## [Problem statement]
The answer must reproduce every record exactly, with all pictures omitted.

(Given records begins)

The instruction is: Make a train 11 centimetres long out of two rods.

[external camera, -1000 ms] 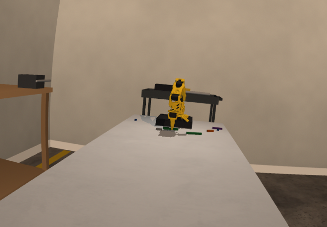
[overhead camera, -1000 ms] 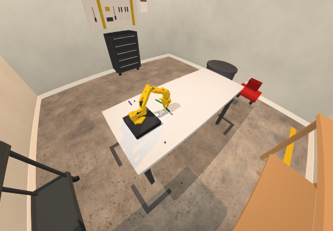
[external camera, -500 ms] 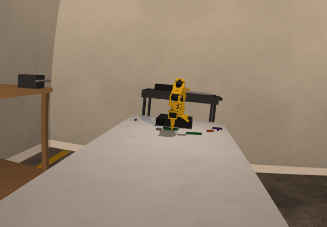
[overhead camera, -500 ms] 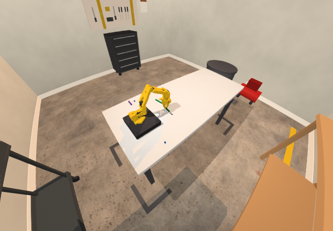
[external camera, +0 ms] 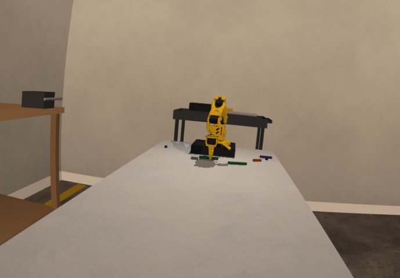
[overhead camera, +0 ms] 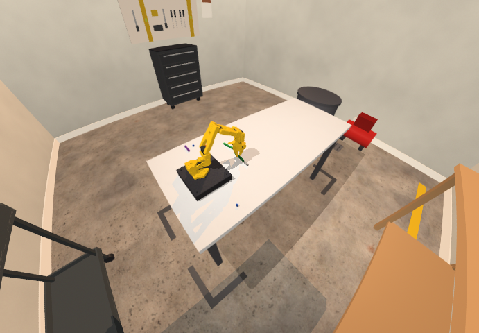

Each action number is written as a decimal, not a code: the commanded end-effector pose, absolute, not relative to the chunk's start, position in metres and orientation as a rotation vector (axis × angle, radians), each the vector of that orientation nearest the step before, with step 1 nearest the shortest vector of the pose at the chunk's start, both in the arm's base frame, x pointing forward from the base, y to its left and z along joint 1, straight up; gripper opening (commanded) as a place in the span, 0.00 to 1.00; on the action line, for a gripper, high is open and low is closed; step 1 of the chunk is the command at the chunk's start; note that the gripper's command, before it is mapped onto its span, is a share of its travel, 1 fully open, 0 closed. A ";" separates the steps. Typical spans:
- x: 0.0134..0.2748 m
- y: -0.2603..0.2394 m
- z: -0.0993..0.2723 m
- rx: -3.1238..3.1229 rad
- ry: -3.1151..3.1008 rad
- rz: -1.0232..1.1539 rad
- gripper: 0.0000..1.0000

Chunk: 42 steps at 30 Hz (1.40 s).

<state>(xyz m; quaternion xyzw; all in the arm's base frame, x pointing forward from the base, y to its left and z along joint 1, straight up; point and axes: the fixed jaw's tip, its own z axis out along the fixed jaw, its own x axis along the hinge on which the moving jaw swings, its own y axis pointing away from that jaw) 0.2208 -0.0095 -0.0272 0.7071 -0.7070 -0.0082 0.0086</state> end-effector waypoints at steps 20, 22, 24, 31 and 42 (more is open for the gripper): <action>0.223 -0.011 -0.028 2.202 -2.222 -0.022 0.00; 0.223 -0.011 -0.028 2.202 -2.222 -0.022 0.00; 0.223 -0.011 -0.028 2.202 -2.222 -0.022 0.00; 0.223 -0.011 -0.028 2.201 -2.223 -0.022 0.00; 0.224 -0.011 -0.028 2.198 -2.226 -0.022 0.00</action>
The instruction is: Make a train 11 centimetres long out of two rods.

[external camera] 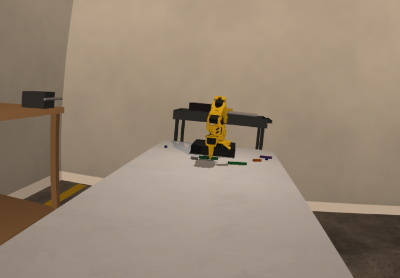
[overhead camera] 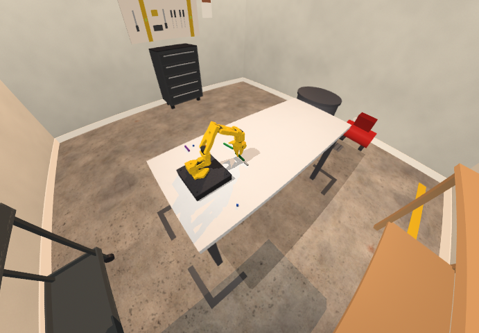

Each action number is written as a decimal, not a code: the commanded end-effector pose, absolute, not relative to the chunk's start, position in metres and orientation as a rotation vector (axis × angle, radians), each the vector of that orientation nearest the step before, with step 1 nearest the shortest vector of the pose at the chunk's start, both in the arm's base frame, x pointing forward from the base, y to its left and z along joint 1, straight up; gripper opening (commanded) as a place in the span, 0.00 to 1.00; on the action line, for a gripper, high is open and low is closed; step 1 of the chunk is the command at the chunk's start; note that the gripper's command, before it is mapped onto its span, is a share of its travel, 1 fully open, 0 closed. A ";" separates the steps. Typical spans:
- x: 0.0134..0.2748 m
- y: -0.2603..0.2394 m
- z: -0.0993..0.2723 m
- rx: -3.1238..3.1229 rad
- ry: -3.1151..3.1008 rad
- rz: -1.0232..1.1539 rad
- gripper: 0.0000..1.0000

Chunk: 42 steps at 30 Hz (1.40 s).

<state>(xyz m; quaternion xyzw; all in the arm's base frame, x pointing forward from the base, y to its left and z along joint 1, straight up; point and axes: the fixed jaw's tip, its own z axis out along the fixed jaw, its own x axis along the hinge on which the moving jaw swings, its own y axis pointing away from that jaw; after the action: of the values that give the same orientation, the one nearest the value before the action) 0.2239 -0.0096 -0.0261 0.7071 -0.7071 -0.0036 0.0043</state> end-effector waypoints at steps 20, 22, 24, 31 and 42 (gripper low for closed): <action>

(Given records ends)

## [Solution to this exercise]
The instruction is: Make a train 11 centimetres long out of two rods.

[external camera, -1000 ms] 
[overhead camera, -1000 ms] 
[external camera, -500 ms] 
[overhead camera, -500 ms] 
[external camera, +0 ms] 
[overhead camera, +0 ms] 

Each action number is written as a decimal, not a code: the commanded end-effector pose, absolute, not relative to the chunk's start, position in metres and orientation as a rotation vector (axis × angle, radians), each the vector of that orientation nearest the step before, with step 1 nearest the shortest vector of the pose at the chunk's start, both in the arm's base frame, x pointing forward from the base, y to its left and z along joint 1, straight up; gripper opening (commanded) as a place in the span, 0.00 to 1.00; on the action line, for a gripper, high is open and low is closed; step 1 of the chunk is the command at the chunk's start; note that the gripper's command, before it is mapped onto its span, is a share of its travel, 1 fully open, 0 closed. A ";" separates the steps. Typical spans:
- x: 0.0134..0.2748 m
- y: -0.2603..0.2394 m
- z: -0.0993..0.2723 m
- rx: -3.1238..3.1229 rad
- ry: -3.1151..3.1008 rad
- rz: -1.0232..1.1539 rad
- gripper: 0.0000..1.0000

Chunk: 42 steps at 30 Hz (1.40 s).

<state>(xyz m; quaternion xyzw; all in the arm's base frame, x pointing forward from the base, y to its left and z along joint 1, straight up; point and axes: the fixed jaw's tip, its own z axis out along the fixed jaw, its own x axis along the hinge on which the moving jaw swings, its own y axis pointing away from that jaw) 0.2208 -0.0095 -0.0272 0.7071 -0.7070 -0.0082 0.0086</state> end-effector waypoints at steps 20, 22, 24, 31 and 42 (more is open for the gripper): <action>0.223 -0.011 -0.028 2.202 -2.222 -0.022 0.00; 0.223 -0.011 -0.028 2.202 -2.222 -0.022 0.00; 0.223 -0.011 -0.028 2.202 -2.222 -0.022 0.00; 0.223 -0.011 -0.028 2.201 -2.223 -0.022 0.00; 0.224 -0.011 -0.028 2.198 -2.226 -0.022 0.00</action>
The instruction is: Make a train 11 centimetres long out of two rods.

[external camera] 
[overhead camera] 

Each action number is written as a decimal, not a code: the commanded end-effector pose, absolute, not relative to the chunk's start, position in metres and orientation as a rotation vector (axis × angle, radians), each the vector of that orientation nearest the step before, with step 1 nearest the shortest vector of the pose at the chunk's start, both in the arm's base frame, x pointing forward from the base, y to its left and z along joint 1, straight up; gripper opening (commanded) as a place in the span, 0.00 to 1.00; on the action line, for a gripper, high is open and low is closed; step 1 of the chunk is the command at the chunk's start; note that the gripper's command, before it is mapped onto its span, is a share of its travel, 1 fully open, 0 closed. A ";" separates the steps. Typical spans:
- x: 0.0134..0.2748 m
- y: -0.2603..0.2394 m
- z: -0.0993..0.2723 m
- rx: -3.1238..3.1229 rad
- ry: -3.1151..3.1008 rad
- rz: -1.0232..1.1539 rad
- gripper: 0.0000..1.0000

Chunk: 42 steps at 30 Hz (1.40 s).

<state>(xyz m; quaternion xyzw; all in the arm's base frame, x pointing forward from the base, y to its left and z along joint 1, straight up; point and axes: the fixed jaw's tip, its own z axis out along the fixed jaw, its own x axis along the hinge on which the moving jaw swings, its own y axis pointing away from that jaw; after the action: of the values that give the same orientation, the one nearest the value before the action) 0.2239 -0.0096 -0.0261 0.7071 -0.7071 -0.0036 0.0043</state> end-effector waypoints at steps 20, 22, 24, 31 and 42 (gripper low for closed): <action>

The exercise asks for nothing more than this.